§ Description of the task: Show all lines of the entries in which the word "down" is found.

(Stored entries)
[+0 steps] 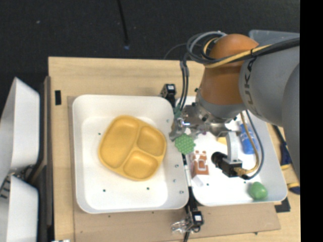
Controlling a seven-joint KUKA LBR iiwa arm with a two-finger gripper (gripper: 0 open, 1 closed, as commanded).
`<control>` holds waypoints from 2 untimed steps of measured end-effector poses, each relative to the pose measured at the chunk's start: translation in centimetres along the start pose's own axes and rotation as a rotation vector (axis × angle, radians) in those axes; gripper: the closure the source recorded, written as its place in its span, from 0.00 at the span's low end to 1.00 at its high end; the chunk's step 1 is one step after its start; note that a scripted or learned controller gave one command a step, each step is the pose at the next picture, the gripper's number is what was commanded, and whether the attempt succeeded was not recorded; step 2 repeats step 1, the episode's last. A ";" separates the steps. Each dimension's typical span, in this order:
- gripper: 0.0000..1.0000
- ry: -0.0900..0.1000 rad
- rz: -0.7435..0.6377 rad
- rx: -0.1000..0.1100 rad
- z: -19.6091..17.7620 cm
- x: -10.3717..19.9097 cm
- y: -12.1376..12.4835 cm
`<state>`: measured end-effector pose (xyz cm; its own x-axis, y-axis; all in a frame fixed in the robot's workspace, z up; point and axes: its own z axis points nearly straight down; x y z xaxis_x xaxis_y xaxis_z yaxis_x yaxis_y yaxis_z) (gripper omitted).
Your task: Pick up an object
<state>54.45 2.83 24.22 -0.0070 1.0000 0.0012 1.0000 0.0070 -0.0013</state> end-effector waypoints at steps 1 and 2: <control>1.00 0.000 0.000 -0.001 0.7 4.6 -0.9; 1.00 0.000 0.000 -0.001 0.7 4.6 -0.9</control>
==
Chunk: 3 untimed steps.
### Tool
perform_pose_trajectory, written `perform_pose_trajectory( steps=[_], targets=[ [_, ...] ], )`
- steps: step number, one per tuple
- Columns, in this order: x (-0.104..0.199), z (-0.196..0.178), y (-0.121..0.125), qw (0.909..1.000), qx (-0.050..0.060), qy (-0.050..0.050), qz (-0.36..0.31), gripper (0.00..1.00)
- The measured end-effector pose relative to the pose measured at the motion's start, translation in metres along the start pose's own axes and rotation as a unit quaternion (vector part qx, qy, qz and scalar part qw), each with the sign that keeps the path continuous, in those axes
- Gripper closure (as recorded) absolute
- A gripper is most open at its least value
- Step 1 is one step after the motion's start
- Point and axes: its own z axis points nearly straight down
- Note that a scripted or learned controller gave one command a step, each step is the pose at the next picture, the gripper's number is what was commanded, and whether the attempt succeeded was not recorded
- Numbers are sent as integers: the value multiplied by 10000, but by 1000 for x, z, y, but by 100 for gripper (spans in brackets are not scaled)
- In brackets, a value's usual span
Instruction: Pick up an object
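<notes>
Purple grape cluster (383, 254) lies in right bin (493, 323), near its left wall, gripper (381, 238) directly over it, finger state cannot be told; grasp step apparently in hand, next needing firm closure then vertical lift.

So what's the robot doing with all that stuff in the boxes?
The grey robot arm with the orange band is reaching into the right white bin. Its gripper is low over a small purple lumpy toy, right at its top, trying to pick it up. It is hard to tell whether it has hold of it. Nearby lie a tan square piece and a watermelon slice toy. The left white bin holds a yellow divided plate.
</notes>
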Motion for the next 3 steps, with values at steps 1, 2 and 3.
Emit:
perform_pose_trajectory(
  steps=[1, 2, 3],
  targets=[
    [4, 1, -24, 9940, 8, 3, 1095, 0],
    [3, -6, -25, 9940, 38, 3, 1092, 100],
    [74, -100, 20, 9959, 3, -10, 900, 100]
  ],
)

§ Written answer:
`<state>`: measured end-effector pose (xyz cm; its own x-axis, y-axis; all in a frame fixed in the robot's workspace, z up; point and axes: its own z axis points nearly straight down; x y z xaxis_x xaxis_y xaxis_z yaxis_x yaxis_y yaxis_z) (gripper omitted).
- Point and axes: its own z axis points nearly straight down

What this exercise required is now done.